Write out, with no changes, every line starting at the one that contains "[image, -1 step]" and ending at the last line of the data below. Leave pictures out.

BEGIN DATASET CONTENT

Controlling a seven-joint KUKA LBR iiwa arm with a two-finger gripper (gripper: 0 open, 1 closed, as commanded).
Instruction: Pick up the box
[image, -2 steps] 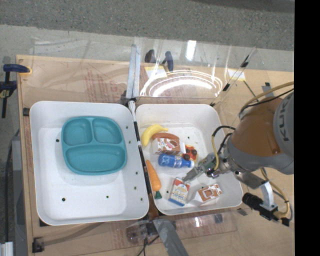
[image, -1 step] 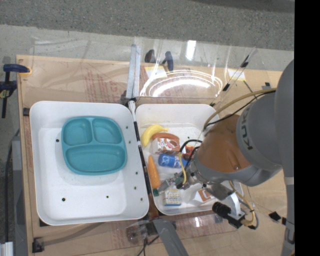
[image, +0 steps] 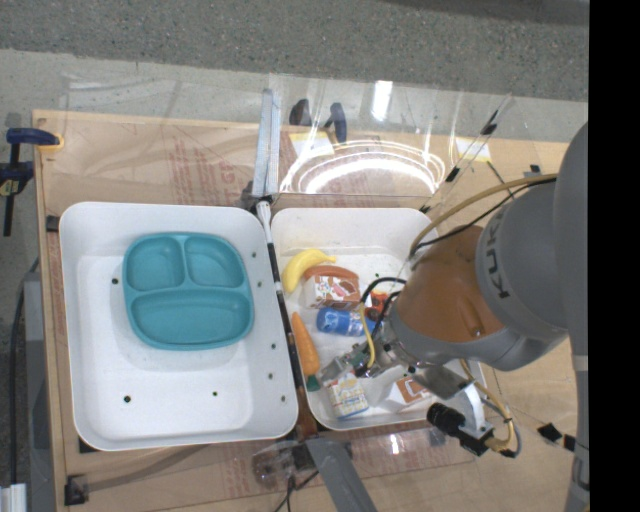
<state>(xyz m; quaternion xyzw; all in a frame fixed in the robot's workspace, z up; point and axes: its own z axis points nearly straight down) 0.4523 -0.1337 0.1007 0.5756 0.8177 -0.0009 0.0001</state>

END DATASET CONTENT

* OUTPUT FOR THIS EXERCISE:
[image, -1 step] 
[image, +0 steps] 
<state>(xyz m; quaternion xyzw; all in a frame fixed in the robot's workspace, z up; point and axes: its own z axis points nearly straight down) 0.4523 -0.1337 0.1007 0.5756 0.8177 -0.0009 0.0001</state>

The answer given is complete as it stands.